On the same day a group of teachers and other staff organized themselves under the name "RethinkUvA" in support of The New University movement. They demanded to take actions such as striking and occupying UvA buildings if the CvB does not appropriately reply to their demands, which strongly overlap with those raised by The New University. They include the abandonment of Profiel 2016, democratic election of members of the UvA administration who are able to take binding actions such as the CvB and the deans and a call for an independent investigation of the financial situation at the UvA. The NOS reported on Thursday March 8 that the FNV federation of trade unions of the Netherlands has come out in support of the protest movement. The demands of RethinkUvA would be taken over and submitted to the various university councils. If they are not satisfactorily replied to, actions such as strikes might follow, said the FNV chairman.

RethinkUvA originally set a deadline for a response to their demands on Friday March 6 but upon the request of the CvB for more time the deadline was extended to Monday March 9 9:00. When the CvB failed to meet that deadline and asked for more time, RethinkUvA gave up their trust in the CvB and called for it to step down on Tuesday March 9. The following day de Volkskrant reported that the CvB had given concessions to students and staff involved in or supporting the aims of the Maagdenhuis occupiers: The New University, RethinkUvA and Humanities Rally. These were laid down in ten points indicating the intention to move toward increased democratization and transparency in the university. A joined General Assembly meeting of the various protest groups was organized at the occupied Maagdenhuis the next day to formulate a response to the CvB's concessions. While it was seen as a welcome development, they deemed the CvB's concessions to be insufficient, noticed the lack of any concrete proposals, and decided to continue the occupation of the Maagdenhuis.

==Maagdenhuis eviction==
On Saturday April 11, 2015, the Maagdenhuis was evicted by police. There were eleven arrests and a police officer was wounded. The University of Amsterdam Executive Board (CvB) issued a statement in which it stated "we regret the events that transpired this past Saturday."

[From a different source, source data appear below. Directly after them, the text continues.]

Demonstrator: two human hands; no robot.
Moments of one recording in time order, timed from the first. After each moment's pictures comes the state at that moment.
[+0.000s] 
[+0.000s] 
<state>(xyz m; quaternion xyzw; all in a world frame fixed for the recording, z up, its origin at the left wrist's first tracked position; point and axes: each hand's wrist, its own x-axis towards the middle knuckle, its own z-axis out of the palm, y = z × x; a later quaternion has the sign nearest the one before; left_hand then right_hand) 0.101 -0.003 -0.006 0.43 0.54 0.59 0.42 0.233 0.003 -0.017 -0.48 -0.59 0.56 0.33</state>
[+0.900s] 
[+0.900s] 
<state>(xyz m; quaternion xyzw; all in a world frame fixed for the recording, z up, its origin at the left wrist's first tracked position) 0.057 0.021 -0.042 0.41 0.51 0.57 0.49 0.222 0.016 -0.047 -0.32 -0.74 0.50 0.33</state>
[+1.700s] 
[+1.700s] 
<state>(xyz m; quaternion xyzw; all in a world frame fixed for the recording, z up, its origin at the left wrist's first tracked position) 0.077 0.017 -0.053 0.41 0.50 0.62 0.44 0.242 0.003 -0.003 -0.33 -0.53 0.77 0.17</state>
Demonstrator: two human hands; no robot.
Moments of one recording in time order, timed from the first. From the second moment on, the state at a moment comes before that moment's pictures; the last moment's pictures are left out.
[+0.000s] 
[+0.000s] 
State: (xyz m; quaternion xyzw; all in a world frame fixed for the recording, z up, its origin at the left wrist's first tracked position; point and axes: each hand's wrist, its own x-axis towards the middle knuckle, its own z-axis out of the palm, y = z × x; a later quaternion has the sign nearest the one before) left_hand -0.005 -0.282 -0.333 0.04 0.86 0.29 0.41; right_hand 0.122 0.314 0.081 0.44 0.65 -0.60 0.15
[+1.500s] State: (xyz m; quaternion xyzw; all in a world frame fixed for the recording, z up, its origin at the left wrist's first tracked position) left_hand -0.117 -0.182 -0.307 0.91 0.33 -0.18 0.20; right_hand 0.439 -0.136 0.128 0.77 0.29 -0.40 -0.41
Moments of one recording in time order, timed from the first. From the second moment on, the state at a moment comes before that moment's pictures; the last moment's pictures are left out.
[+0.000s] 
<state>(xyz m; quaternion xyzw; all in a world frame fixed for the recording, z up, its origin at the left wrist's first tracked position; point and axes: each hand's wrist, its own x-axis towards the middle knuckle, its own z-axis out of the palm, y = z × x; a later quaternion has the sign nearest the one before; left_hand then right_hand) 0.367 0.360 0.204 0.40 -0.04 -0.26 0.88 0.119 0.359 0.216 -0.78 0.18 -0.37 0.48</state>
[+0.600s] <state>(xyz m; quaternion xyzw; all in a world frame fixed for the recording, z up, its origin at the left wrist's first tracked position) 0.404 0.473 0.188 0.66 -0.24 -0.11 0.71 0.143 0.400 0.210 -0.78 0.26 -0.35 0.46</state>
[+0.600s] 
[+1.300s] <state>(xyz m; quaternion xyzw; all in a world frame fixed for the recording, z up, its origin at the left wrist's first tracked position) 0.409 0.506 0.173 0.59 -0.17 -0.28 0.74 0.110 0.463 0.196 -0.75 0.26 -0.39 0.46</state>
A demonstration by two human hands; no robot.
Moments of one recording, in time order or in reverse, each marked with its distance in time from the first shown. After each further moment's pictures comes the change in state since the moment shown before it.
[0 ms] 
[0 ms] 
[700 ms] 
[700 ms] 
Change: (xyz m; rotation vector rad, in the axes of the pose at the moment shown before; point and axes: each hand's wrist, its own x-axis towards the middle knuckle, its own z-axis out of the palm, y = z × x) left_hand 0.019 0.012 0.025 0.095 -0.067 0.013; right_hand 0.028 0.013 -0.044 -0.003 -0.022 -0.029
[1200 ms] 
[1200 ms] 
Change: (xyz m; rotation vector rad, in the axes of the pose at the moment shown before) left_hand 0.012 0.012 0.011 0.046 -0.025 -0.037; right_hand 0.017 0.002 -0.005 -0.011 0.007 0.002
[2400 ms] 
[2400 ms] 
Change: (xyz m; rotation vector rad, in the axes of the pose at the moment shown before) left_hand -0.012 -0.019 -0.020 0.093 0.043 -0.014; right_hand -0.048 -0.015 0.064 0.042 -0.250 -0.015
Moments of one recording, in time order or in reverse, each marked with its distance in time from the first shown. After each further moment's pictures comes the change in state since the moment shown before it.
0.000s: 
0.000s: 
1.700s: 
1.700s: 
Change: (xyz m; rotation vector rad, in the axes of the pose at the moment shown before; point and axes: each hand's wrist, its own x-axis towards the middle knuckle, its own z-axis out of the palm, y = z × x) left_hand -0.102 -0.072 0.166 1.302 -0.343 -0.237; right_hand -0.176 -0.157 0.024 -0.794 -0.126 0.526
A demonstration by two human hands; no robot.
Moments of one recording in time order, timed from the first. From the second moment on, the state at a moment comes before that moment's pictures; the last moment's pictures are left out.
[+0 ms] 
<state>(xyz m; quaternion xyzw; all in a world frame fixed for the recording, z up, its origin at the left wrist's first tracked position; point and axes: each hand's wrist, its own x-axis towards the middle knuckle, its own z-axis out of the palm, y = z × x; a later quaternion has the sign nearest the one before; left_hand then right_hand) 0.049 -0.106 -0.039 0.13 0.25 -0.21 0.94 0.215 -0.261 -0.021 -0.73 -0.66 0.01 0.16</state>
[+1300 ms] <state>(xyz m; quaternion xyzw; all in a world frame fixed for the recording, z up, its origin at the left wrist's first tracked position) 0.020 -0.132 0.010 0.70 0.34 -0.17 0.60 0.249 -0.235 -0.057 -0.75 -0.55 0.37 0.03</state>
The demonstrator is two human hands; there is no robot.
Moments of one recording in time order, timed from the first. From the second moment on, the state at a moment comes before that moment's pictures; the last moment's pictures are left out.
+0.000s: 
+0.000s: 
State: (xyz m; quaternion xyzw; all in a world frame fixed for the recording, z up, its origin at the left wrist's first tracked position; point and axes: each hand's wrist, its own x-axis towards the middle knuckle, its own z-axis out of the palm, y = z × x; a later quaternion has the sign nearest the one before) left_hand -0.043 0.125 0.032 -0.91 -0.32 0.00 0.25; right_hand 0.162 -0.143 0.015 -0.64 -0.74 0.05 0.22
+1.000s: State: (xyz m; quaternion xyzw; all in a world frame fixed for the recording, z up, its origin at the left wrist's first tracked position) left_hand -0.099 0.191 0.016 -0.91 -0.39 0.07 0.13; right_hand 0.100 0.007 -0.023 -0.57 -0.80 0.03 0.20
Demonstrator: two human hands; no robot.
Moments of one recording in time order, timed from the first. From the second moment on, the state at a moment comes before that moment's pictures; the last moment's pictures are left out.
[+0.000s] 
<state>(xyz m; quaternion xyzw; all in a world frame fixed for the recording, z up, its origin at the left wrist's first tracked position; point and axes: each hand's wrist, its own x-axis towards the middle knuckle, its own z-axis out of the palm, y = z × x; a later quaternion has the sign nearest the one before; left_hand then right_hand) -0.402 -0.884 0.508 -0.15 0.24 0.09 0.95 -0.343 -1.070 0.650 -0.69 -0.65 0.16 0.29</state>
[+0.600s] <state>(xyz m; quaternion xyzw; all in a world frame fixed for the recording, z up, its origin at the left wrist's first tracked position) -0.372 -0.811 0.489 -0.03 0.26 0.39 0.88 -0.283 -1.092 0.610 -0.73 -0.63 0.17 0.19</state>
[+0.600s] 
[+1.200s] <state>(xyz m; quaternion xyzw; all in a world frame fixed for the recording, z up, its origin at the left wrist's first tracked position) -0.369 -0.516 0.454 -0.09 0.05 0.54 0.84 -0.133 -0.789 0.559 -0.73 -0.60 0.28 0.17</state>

One week later, Louise Gunning (the chair of the CvB) resigned.

== Outcome of Maagdenhuis eviction ==
After the eviction of the Maagdenhuis the CvB instituted a commission to investigate the demands of the protest movement. Humanities Rally created a student-party to further its goals. By 2018 the party absolved itself, stating that they believed the commission and student elections had failed to accomplish anything and that only protests were effective.